**YOUR GOAL:**
The records below are to be repeated exactly, minus any pictures.

☆ ☆ ☆ ☆

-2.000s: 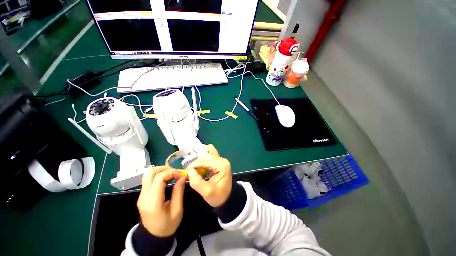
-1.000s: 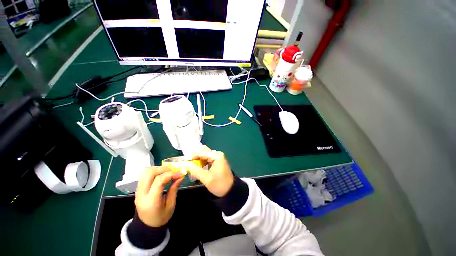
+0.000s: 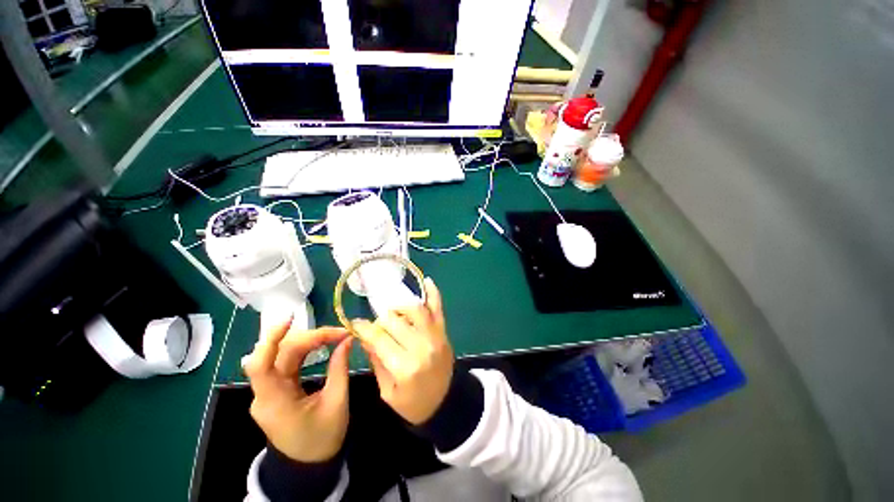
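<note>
A thin yellow adhesive tape roll (image 3: 340, 292) is held upright as a ring in front of the right-hand camera. My right hand (image 3: 407, 358) grips its lower edge. My left hand (image 3: 302, 392) has thumb and forefinger tips together at the ring's lower left; whether a bit of tape is pinched there is too small to tell. Two white security cameras stand just beyond my hands: the left one (image 3: 257, 257) is partly hidden at its base by my left hand, and the right one (image 3: 363, 227) shows partly through the ring.
A monitor (image 3: 377, 129) stands behind a white keyboard (image 3: 363, 170). A mouse (image 3: 577, 245) lies on a black mouse pad (image 3: 613, 279) at right. A label printer (image 3: 59, 284) with a white label strip (image 3: 123, 355) is at left. A bottle (image 3: 564, 147) stands back right. A blue basket (image 3: 686, 368) is below right.
The tape roll has turned from nearly edge-on to upright, showing as a full ring. My right hand has shifted its hold to the roll's lower edge. The view has shifted slightly.
</note>
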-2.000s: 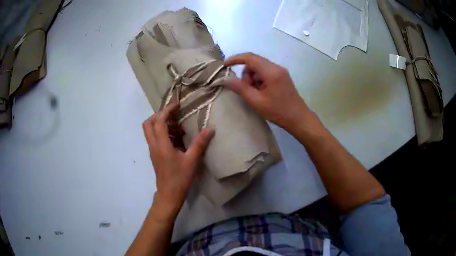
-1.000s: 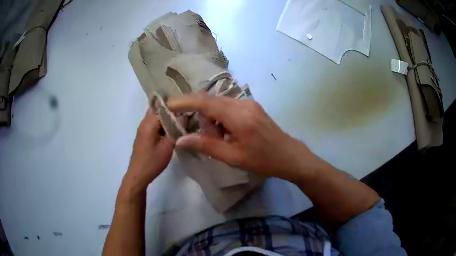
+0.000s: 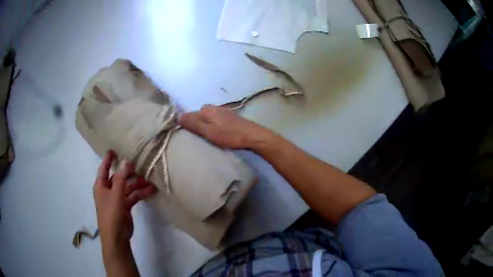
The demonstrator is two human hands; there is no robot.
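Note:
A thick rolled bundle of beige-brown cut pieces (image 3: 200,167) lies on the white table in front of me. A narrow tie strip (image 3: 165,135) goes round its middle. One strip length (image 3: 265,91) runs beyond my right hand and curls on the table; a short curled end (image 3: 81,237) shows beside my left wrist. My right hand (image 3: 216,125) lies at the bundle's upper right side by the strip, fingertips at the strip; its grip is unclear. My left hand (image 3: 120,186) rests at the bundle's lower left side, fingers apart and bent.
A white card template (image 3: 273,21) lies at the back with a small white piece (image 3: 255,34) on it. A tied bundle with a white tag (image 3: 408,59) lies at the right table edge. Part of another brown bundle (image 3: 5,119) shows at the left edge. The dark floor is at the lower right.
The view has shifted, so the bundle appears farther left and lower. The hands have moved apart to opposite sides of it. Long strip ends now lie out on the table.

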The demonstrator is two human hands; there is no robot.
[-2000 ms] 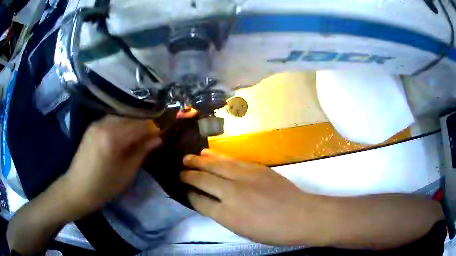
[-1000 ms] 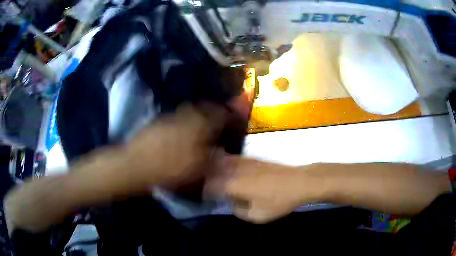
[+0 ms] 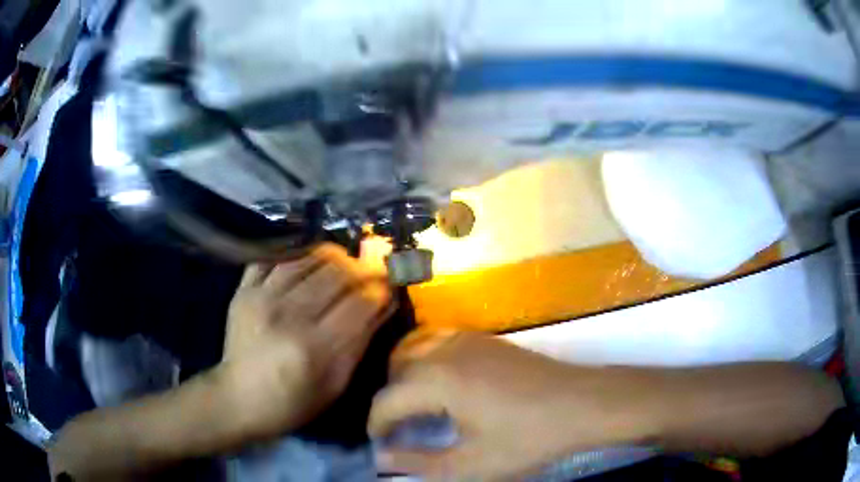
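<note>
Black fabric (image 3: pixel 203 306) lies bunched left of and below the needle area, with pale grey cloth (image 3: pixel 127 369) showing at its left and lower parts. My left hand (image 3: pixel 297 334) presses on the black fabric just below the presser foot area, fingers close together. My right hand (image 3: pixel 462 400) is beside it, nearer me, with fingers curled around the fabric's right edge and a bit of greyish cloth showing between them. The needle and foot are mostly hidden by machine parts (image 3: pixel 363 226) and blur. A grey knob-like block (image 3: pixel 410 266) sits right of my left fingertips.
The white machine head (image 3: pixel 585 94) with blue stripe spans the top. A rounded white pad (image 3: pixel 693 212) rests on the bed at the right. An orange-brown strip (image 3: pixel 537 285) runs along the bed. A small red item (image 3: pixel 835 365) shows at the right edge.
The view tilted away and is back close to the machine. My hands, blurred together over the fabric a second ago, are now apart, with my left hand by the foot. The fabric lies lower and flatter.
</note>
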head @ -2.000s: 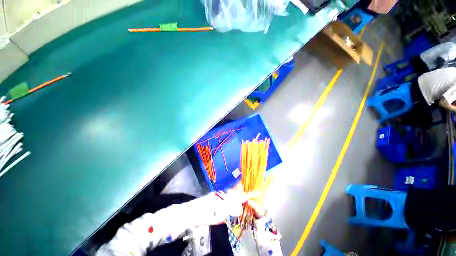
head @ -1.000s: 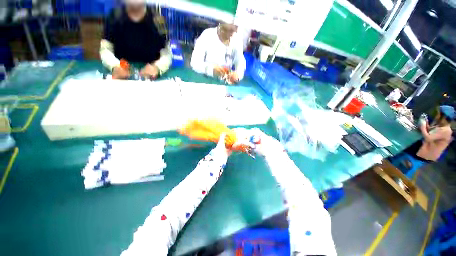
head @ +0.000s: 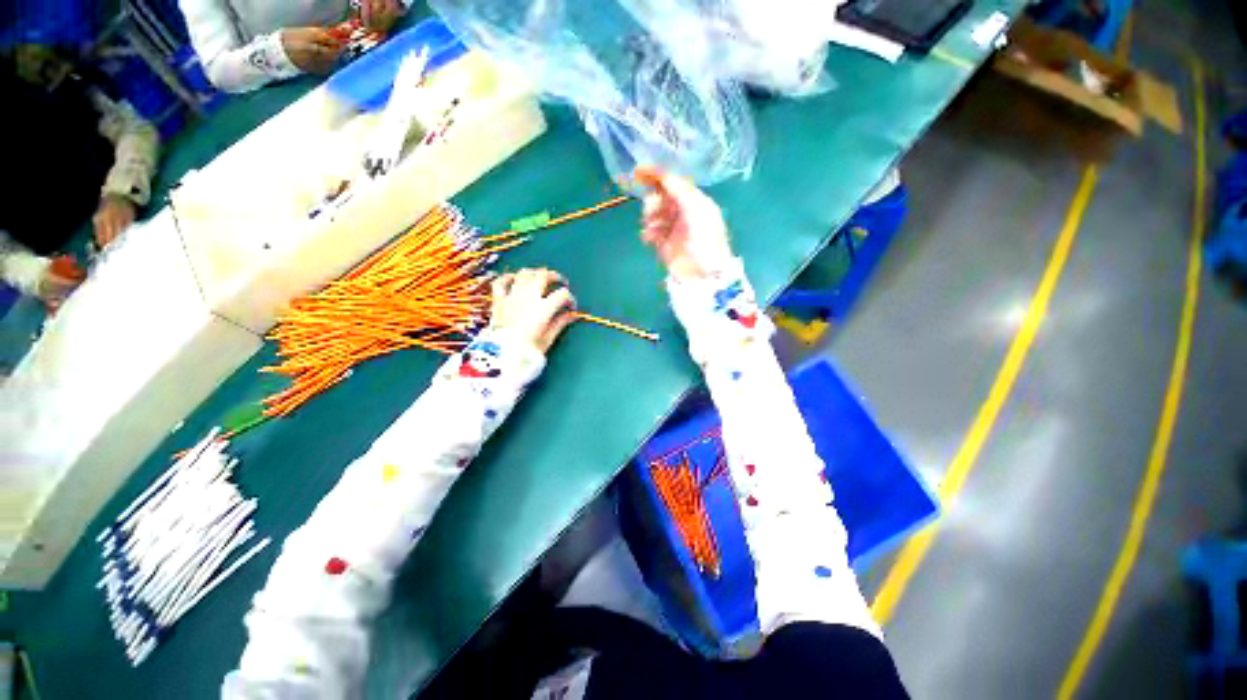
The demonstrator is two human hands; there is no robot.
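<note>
Orange wires [head: 376, 308] lie in a loose, spread pile on the green bench. My left hand [head: 533, 306] is at the right end of the pile, fingers curled down. One orange wire sticks out to the right from beside it; whether the hand grips any wire is hidden. My right hand [head: 681, 226] is raised beside a clear plastic bag [head: 684, 116], fingers bent; I cannot tell if it holds anything. White tubes with dark ends [head: 185, 540] lie in a heap at the lower left. Green tags [head: 529, 222] show at the pile's edges.
A long cream box [head: 226, 253] stands behind the pile, with white pieces in its open compartment. A blue tote [head: 862, 472] with orange pieces [head: 684, 513] is below the bench edge. Other people's hands [head: 317, 49] work opposite. A cardboard box [head: 1067, 82] stands in the aisle.
The orange bundle, held up in my hands before, now lies spread on the bench. My hands have moved apart, the right one towards the bag. The view has turned down.
</note>
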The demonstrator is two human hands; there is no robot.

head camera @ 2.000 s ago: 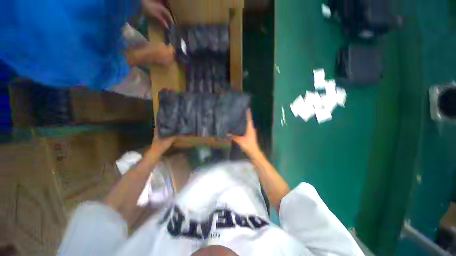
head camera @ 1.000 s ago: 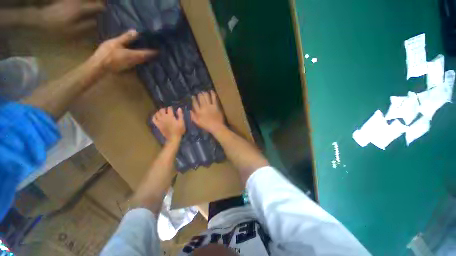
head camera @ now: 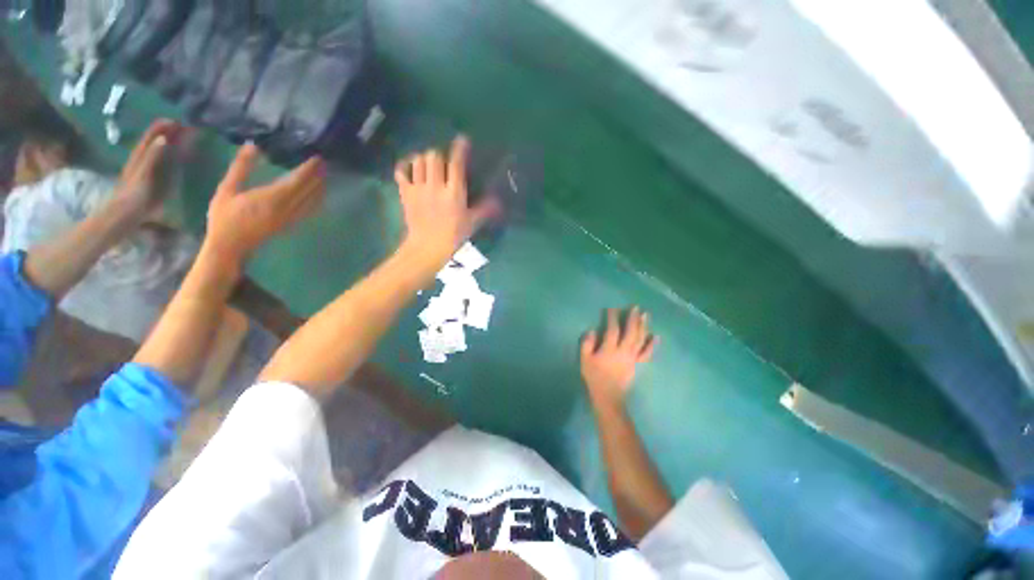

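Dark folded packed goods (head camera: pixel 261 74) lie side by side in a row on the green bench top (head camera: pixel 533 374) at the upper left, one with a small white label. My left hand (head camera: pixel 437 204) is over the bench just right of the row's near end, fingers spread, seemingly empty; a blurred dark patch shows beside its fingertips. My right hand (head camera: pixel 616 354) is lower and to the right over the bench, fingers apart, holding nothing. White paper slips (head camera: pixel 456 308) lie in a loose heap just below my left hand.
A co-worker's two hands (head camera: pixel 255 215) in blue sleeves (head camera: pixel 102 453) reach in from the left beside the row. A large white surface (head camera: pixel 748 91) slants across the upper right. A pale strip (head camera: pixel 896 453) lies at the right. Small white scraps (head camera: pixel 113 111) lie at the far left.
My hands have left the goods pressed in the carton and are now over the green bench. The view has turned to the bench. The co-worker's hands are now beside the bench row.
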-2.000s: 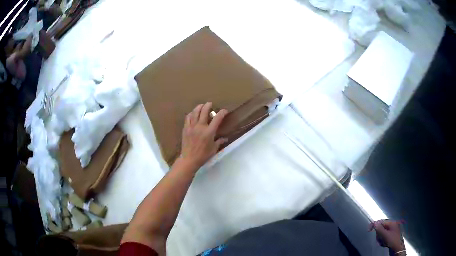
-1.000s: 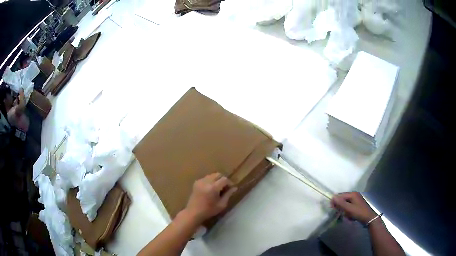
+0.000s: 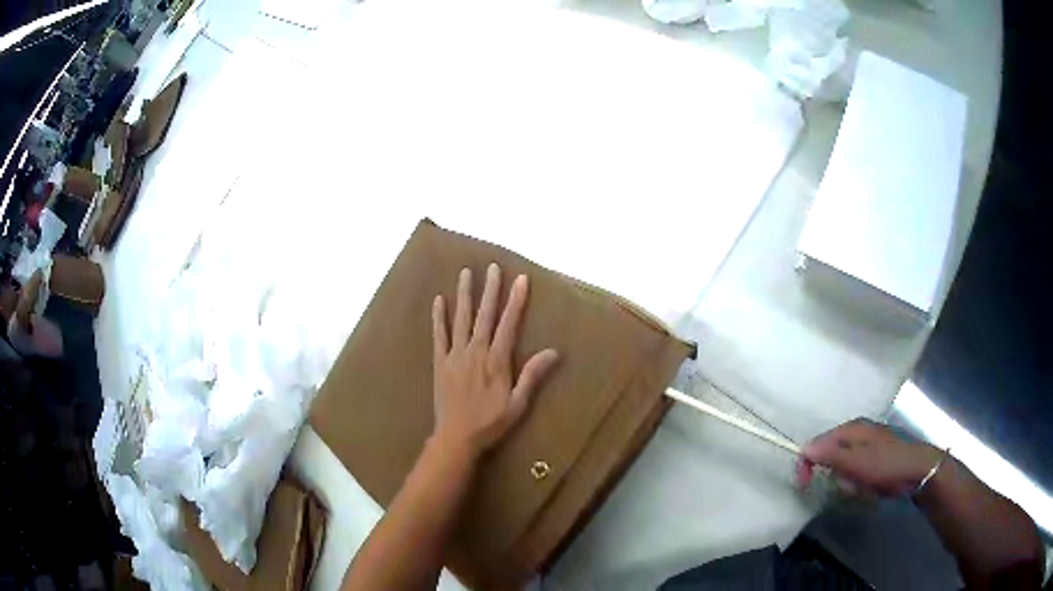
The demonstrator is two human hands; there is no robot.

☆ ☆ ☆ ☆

**TASK RESULT:**
-2.000s: 
-1.000s: 
+0.000s: 
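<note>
A thin yellow adhesive tape roll (image 3: 340, 292) is held upright as a ring in front of the right-hand camera. My right hand (image 3: 407, 358) grips its lower edge. My left hand (image 3: 302, 392) has thumb and forefinger tips together at the ring's lower left; whether a bit of tape is pinched there is too small to tell. Two white security cameras stand just beyond my hands: the left one (image 3: 257, 257) is partly hidden at its base by my left hand, and the right one (image 3: 363, 227) shows partly through the ring.
A monitor (image 3: 377, 129) stands behind a white keyboard (image 3: 363, 170). A mouse (image 3: 577, 245) lies on a black mouse pad (image 3: 613, 279) at right. A label printer (image 3: 59, 284) with a white label strip (image 3: 123, 355) is at left. A bottle (image 3: 564, 147) stands back right. A blue basket (image 3: 686, 368) is below right.
The tape roll has turned from nearly edge-on to upright, showing as a full ring. My right hand has shifted its hold to the roll's lower edge. The view has shifted slightly.
</note>
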-2.000s: 
-1.000s: 
+0.000s: 
The demonstrator is two human hands; there is no robot.
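Note:
A thick rolled bundle of beige-brown cut pieces (image 3: 200,167) lies on the white table in front of me. A narrow tie strip (image 3: 165,135) goes round its middle. One strip length (image 3: 265,91) runs beyond my right hand and curls on the table; a short curled end (image 3: 81,237) shows beside my left wrist. My right hand (image 3: 216,125) lies at the bundle's upper right side by the strip, fingertips at the strip; its grip is unclear. My left hand (image 3: 120,186) rests at the bundle's lower left side, fingers apart and bent.
A white card template (image 3: 273,21) lies at the back with a small white piece (image 3: 255,34) on it. A tied bundle with a white tag (image 3: 408,59) lies at the right table edge. Part of another brown bundle (image 3: 5,119) shows at the left edge. The dark floor is at the lower right.
The view has shifted, so the bundle appears farther left and lower. The hands have moved apart to opposite sides of it. Long strip ends now lie out on the table.
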
The demonstrator is two human hands; there is no robot.
[-2000 ms] 
[-1000 ms] 
[+0 ms] 
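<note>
Black fabric (image 3: pixel 203 306) lies bunched left of and below the needle area, with pale grey cloth (image 3: pixel 127 369) showing at its left and lower parts. My left hand (image 3: pixel 297 334) presses on the black fabric just below the presser foot area, fingers close together. My right hand (image 3: pixel 462 400) is beside it, nearer me, with fingers curled around the fabric's right edge and a bit of greyish cloth showing between them. The needle and foot are mostly hidden by machine parts (image 3: pixel 363 226) and blur. A grey knob-like block (image 3: pixel 410 266) sits right of my left fingertips.
The white machine head (image 3: pixel 585 94) with blue stripe spans the top. A rounded white pad (image 3: pixel 693 212) rests on the bed at the right. An orange-brown strip (image 3: pixel 537 285) runs along the bed. A small red item (image 3: pixel 835 365) shows at the right edge.
The view tilted away and is back close to the machine. My hands, blurred together over the fabric a second ago, are now apart, with my left hand by the foot. The fabric lies lower and flatter.
</note>
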head @ -2.000s: 
head @ -1.000s: 
head @ +0.000s: 
The demonstrator is two human hands; there is no robot.
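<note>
Orange wires [head: 376, 308] lie in a loose, spread pile on the green bench. My left hand [head: 533, 306] is at the right end of the pile, fingers curled down. One orange wire sticks out to the right from beside it; whether the hand grips any wire is hidden. My right hand [head: 681, 226] is raised beside a clear plastic bag [head: 684, 116], fingers bent; I cannot tell if it holds anything. White tubes with dark ends [head: 185, 540] lie in a heap at the lower left. Green tags [head: 529, 222] show at the pile's edges.
A long cream box [head: 226, 253] stands behind the pile, with white pieces in its open compartment. A blue tote [head: 862, 472] with orange pieces [head: 684, 513] is below the bench edge. Other people's hands [head: 317, 49] work opposite. A cardboard box [head: 1067, 82] stands in the aisle.
The orange bundle, held up in my hands before, now lies spread on the bench. My hands have moved apart, the right one towards the bag. The view has turned down.
</note>
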The demonstrator is two human hands; there is no robot.

head camera @ 2.000 s ago: 
head camera @ 1.000 s ago: 
head camera @ now: 

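Dark folded packed goods (head camera: pixel 261 74) lie side by side in a row on the green bench top (head camera: pixel 533 374) at the upper left, one with a small white label. My left hand (head camera: pixel 437 204) is over the bench just right of the row's near end, fingers spread, seemingly empty; a blurred dark patch shows beside its fingertips. My right hand (head camera: pixel 616 354) is lower and to the right over the bench, fingers apart, holding nothing. White paper slips (head camera: pixel 456 308) lie in a loose heap just below my left hand.
A co-worker's two hands (head camera: pixel 255 215) in blue sleeves (head camera: pixel 102 453) reach in from the left beside the row. A large white surface (head camera: pixel 748 91) slants across the upper right. A pale strip (head camera: pixel 896 453) lies at the right. Small white scraps (head camera: pixel 113 111) lie at the far left.
My hands have left the goods pressed in the carton and are now over the green bench. The view has turned to the bench. The co-worker's hands are now beside the bench row.
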-2.000s: 
-1.000s: 
+0.000s: 
The demonstrator is two human hands; there is no robot.

No more work is needed on this answer.